Closed UnixJunkie closed 2 years ago
Alternatively, if there is an automatic way to generate the kind of json files you have in reference_data/inputs, that might be similarly useful.
Hello, the easiest way to do this is probably using ASE, just read in the file and write it out to a different filename; ASE uses the extended xyz format by default when writing files of the .xyz
extension. As for the lattice, I think it's automatically padded to cell extent + 10 Å, but you might want to verify this.
The json files in the reference data are only for the pure C++ implementation (when you need to run without Python), so I don't think you need those.
An 'ase.io.read' followed by an 'ase.io.write' does not create the missing unit cell. There is this kind of comment which was added though, for each molecule:
Properties=species:S:1:pos:R:3 CHEMBL405398_1=T pbc="F F F"

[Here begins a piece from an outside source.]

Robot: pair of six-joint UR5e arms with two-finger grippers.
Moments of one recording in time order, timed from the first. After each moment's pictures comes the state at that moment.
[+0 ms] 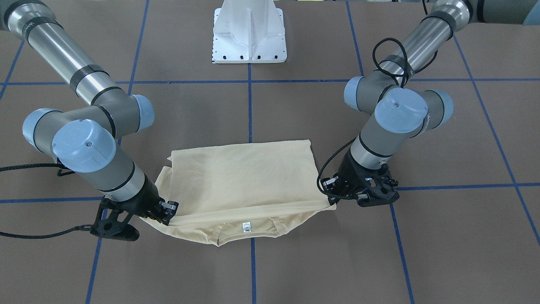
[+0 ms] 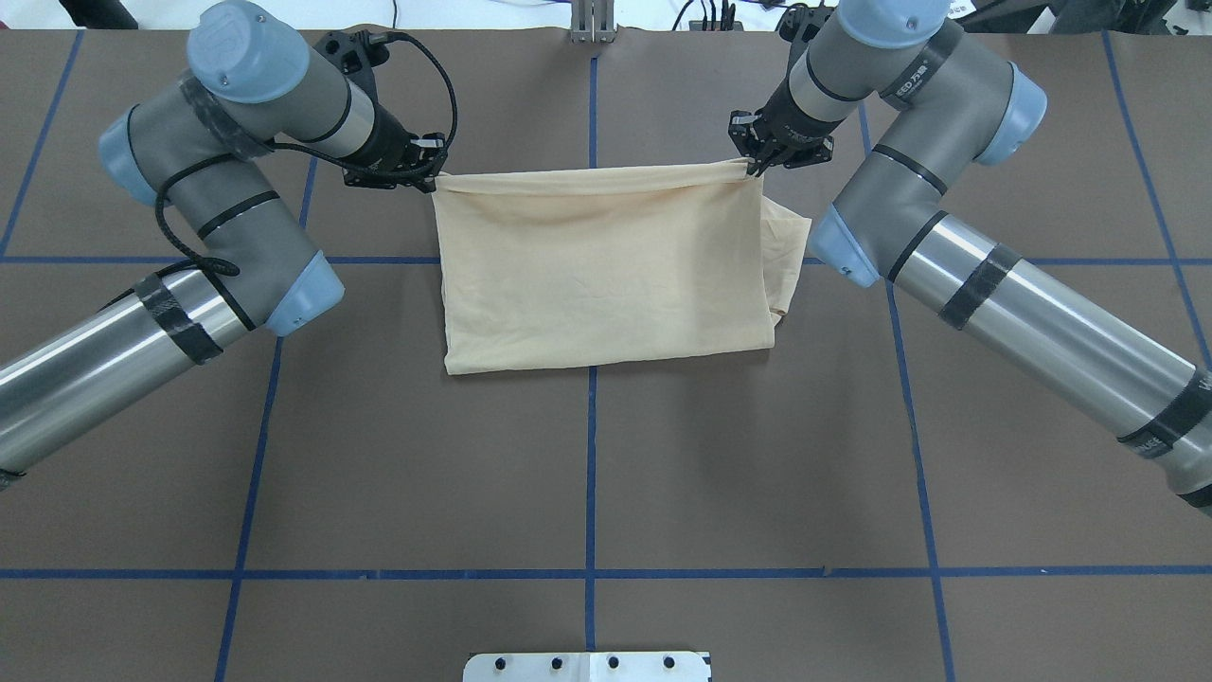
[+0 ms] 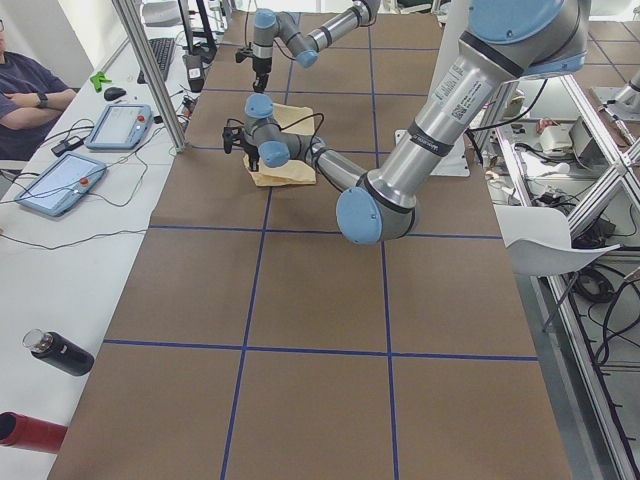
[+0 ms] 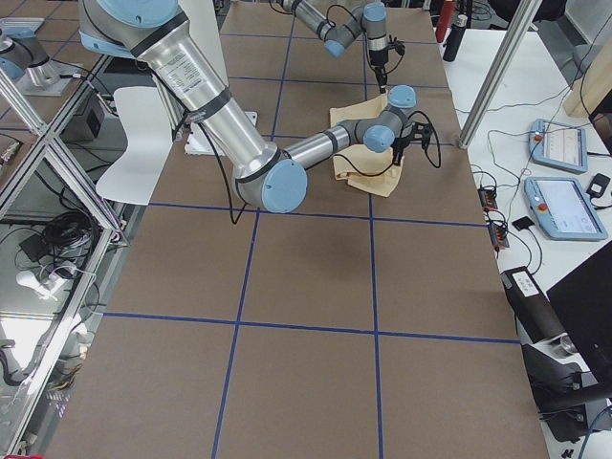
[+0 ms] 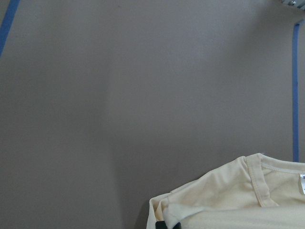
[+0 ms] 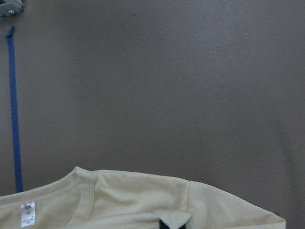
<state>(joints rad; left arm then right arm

You can also add the cell/lattice manually when loading your data:
frames = ase.io.read("your-file.xyz", ":")
for frame in frames:
frame.cell = [100, 100, 100] # set this to something big enough
frame.positions[:] += 50 # center the atoms in the cell
frame.pbc = [False, False, False] # disable periodic boundary conditions
From here, you can use ase.io.write()
to write an extended XYZ file with this cell information; or pass the frames directly to librascal.
Thanks a lot, I'll try this and let you know how it goes. Is there a users' mailing list for librascal? Maybe the bugtracker is not the best place for my beginner's questions.
One problem if I pass each frame directly to librascal is that the number of soap features will vary. While, I would like all my molecules to have the same number of SOAP features (though I don't know in advance what the dimensionality should be). I'll try working on a bigger computer, so that all molecules and their SOAP features can fit in memory.
You can specify manually the pool of chemical elements. Can't remember the syntax off the top of my head, but I believe there are examples. Something like global_species: [1,3, ....]
Even if I pass the global_species parameter to SphericalInvariants, the number of SOAP features is still varying:
# those are (num_atoms, num_SOAP_features) of the molecules I am reading in
Data matrix: (29, 2520)
Data matrix: (48, 3528)
Data matrix: (36, 2520)
Data matrix: (27, 2520)
Data matrix: (79, 2520)
Data matrix: (80, 2520)
Data matrix: (152, 3780)
Data matrix: (144, 1512)
Nb, not all molecules are with the same chemical composition; I am not working with frames from an MD simulation. Just distinct isolated molecules.
Can you share your full input & hyper-parameters?
Is there a users' mailing list for librascal? Maybe the bugtracker is not the best place for my beginner's questions.
That's fine for now, we don't have a lot of traffic. Otherwise, the discussion page on this repository would also be a good place for questions: https://github.com/lab-cosmo/librascal/discussions/categories/q-a
I'll share my test code as a PR.
You should be able to run it and get the following output:
./soap_test.py > test.out
Data matrix: (17, 2520)
Data matrix: (20, 1512)
Data matrix: (12, 2520)
Data matrix: (14, 2520)
Data matrix: (20, 2520)
Data matrix: (13, 1512)
Data matrix: (18, 2268)
Data matrix: (20, 2520)
Data matrix: (15, 2520)
Data matrix: (25, 1512)
Data matrix: (19, 1512)
Data matrix: (19, 1512)
Data matrix: (21, 1512)
Data matrix: (18, 2520)
Data matrix: (18, 2520)
Data matrix: (15, 1512)
Data matrix: (21, 1512)
Data matrix: (20, 1512)
Data matrix: (13, 2520)
Data matrix: (20, 2520)
While I understand the number of atoms is varying, I don't understand why this is the case for the number of SOAP features.
I don't understand how I could compare two atoms using a kernel if the atoms are not encoded with vectors of the same length.
solved thanks to feedback from the experts
Hello, It seems you are using an extended xyz file format. The second line for each molecule is a comment with some Lattice specification and other information. Is there a tool or function to automatically create such files given a "classic" xyz file? I am interested in a non repeating lattice (this is not a crystal, just an isolated molecule), big enough to hold the whole molecule, plus some margin on all axes, I guess. Thanks a lot, F.